### Prompt
Scan the data below. Pull out each line where "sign" occurs.

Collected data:
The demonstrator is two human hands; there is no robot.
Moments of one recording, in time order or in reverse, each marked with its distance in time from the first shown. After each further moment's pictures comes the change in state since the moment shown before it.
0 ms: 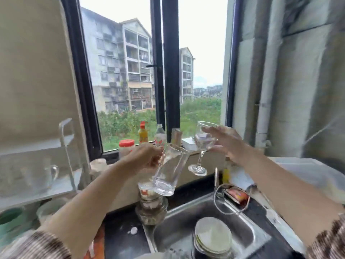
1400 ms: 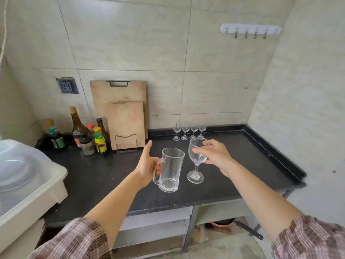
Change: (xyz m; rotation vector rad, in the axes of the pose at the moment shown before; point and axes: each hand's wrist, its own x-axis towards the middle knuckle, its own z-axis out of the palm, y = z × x) left_hand 0.036 0.035 0.977 -0.193 -1.341 -0.384; right_hand -0.366 0.218 -0.742 -0.188 1.297 0.538
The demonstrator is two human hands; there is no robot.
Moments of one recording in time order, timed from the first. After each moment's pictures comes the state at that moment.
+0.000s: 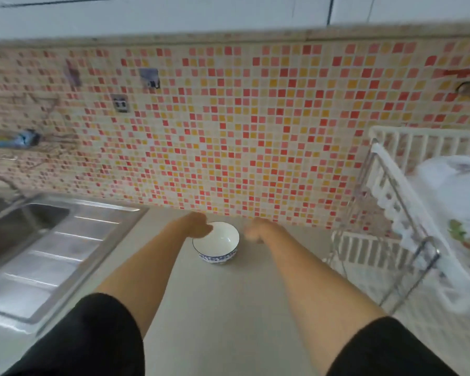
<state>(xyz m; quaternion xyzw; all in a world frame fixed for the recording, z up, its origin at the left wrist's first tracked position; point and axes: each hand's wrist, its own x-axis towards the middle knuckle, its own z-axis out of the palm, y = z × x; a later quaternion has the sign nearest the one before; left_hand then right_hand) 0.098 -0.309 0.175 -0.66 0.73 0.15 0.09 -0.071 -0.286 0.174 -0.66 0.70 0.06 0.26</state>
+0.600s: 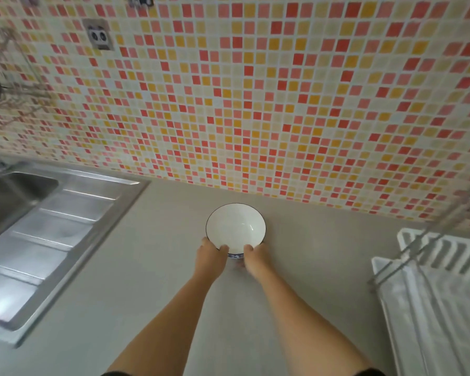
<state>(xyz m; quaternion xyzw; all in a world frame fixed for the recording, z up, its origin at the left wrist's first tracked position) 0.110 -0.338 0.004 -0.77 0.45 0.39 -0.23 -0.001 -0.351 -0.022 -0.37 0.72 -0.27 0.52</state>
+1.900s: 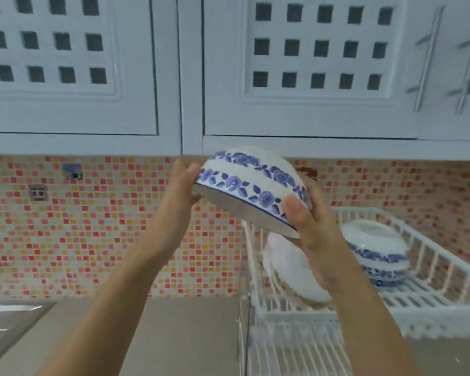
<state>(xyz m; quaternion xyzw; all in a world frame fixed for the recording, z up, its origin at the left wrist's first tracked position) -0.072 -0.123 0.408 -0.26 0.65 0.39 -0.59 -0.254 -0.053 0.380 -0.61 0.36 -0.64 0.28</state>
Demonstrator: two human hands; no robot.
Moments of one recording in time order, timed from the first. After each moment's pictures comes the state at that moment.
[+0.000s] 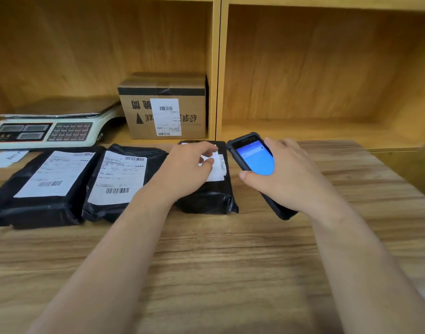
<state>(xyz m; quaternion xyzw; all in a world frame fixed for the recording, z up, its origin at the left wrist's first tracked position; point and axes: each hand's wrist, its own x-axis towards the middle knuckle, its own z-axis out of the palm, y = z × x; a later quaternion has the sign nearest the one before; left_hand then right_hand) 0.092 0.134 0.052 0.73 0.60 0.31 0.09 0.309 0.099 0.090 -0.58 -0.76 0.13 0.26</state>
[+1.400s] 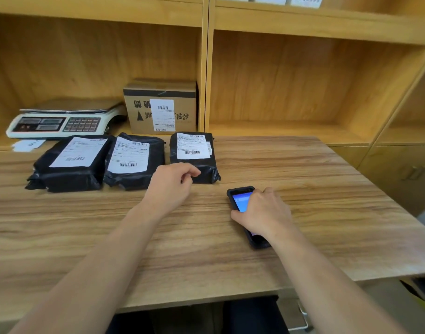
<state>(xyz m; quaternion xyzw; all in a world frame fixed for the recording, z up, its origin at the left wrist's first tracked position) 0.096 0.006 0.015 0.71 0.57 0.40 0.06 0.323 -0.012 0.009 -0.73 -0.68 0.05 0.05</state>
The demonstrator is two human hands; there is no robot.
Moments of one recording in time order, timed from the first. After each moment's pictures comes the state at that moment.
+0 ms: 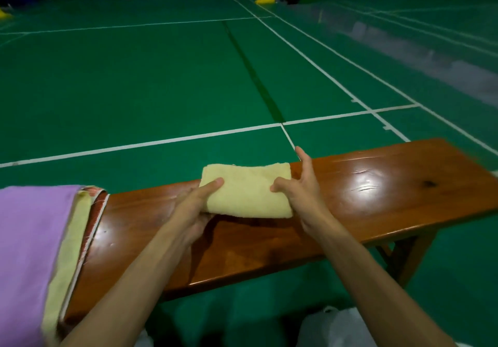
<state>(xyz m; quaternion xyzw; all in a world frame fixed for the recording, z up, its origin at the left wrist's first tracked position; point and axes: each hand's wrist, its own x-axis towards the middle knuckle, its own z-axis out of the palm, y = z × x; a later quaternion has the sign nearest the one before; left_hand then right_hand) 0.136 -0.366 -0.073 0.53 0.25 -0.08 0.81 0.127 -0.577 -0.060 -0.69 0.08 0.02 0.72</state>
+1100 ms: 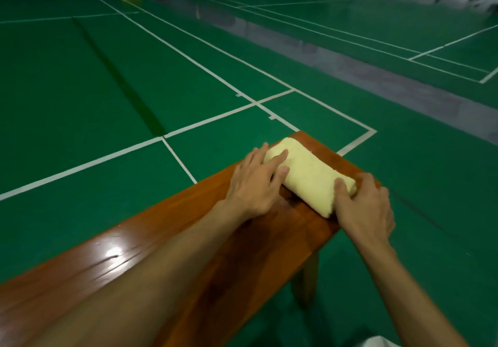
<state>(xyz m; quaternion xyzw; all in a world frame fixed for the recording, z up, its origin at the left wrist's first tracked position) 0.293 -0.805 -0.114 0.89 -0.37 -0.06 0.26 0.154 -0.960 -0.126 -0.83 0.46 -0.22 0.24</state>
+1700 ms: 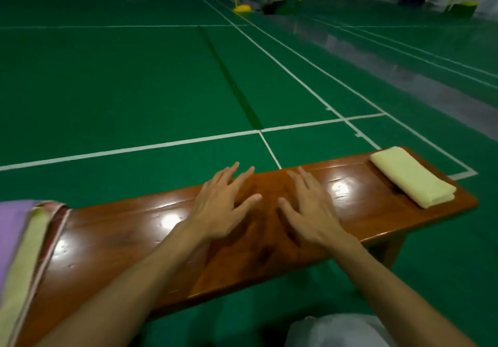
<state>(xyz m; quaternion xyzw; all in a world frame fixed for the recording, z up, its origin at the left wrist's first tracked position) 0.162 -0.422 -0.071 0.96 -0.21 0.01 0.20 0.135 -0.652 -0.084 -0.98 -0.02 -0.05 0.21</state>
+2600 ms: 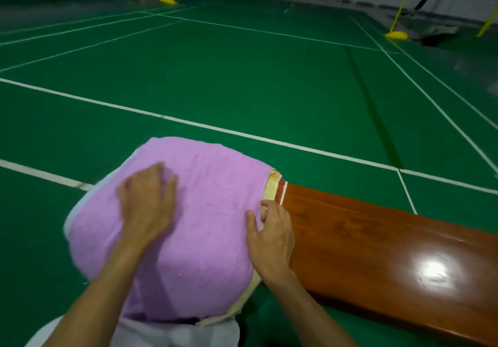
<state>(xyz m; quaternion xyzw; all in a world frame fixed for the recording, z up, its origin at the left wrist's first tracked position) -0.020 0.069 -0.102 0.91 0.28 0.28 0.15 0.039 -0.165 -0.127 -0.91 -0.12 -0.08 0.39</state>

### Output below
<state>(xyz m; quaternion xyzw; all in a world frame fixed for the recording, z up, its origin at the left wrist's first tracked position; point and axes: each hand's wrist, its own x-axis towards the middle knuckle, its own z-axis out of the palm, y = z × x; a later quaternion has the sign nearest the one before; left_hand then right_hand) 0.098 -0.309 0.175 -0.66 0.73 0.15 0.09 -0.071 -0.286 0.174 -0.66 0.70 0.06 0.26</state>
<state>(xyz m; quaternion xyzw; all in a world frame fixed for the recording, z up, its origin at the left wrist's first tracked position; point and axes: each hand's wrist, its own x-axis towards the middle knuckle, its own z-axis out of the palm, y = z × x; a later quaternion has the sign nearest the one before; left_hand then right_hand) 0.092 0.134 0.052 0.73 0.60 0.31 0.09 0.309 0.099 0.090 -0.58 -0.76 0.13 0.26</state>
<state>(xyz m; quaternion xyzw; all in a world frame fixed for the recording, z up, its origin at the left wrist's first tracked position; point and axes: each hand's wrist, its own x-axis towards the middle knuckle, its own z-axis out of the palm, y = z × x; a later quaternion has the sign nearest the one before; left_hand then right_hand) 0.136 -0.366 -0.073 0.53 0.25 -0.08 0.81 0.127 -0.577 -0.060 -0.69 0.08 0.02 0.72</state>

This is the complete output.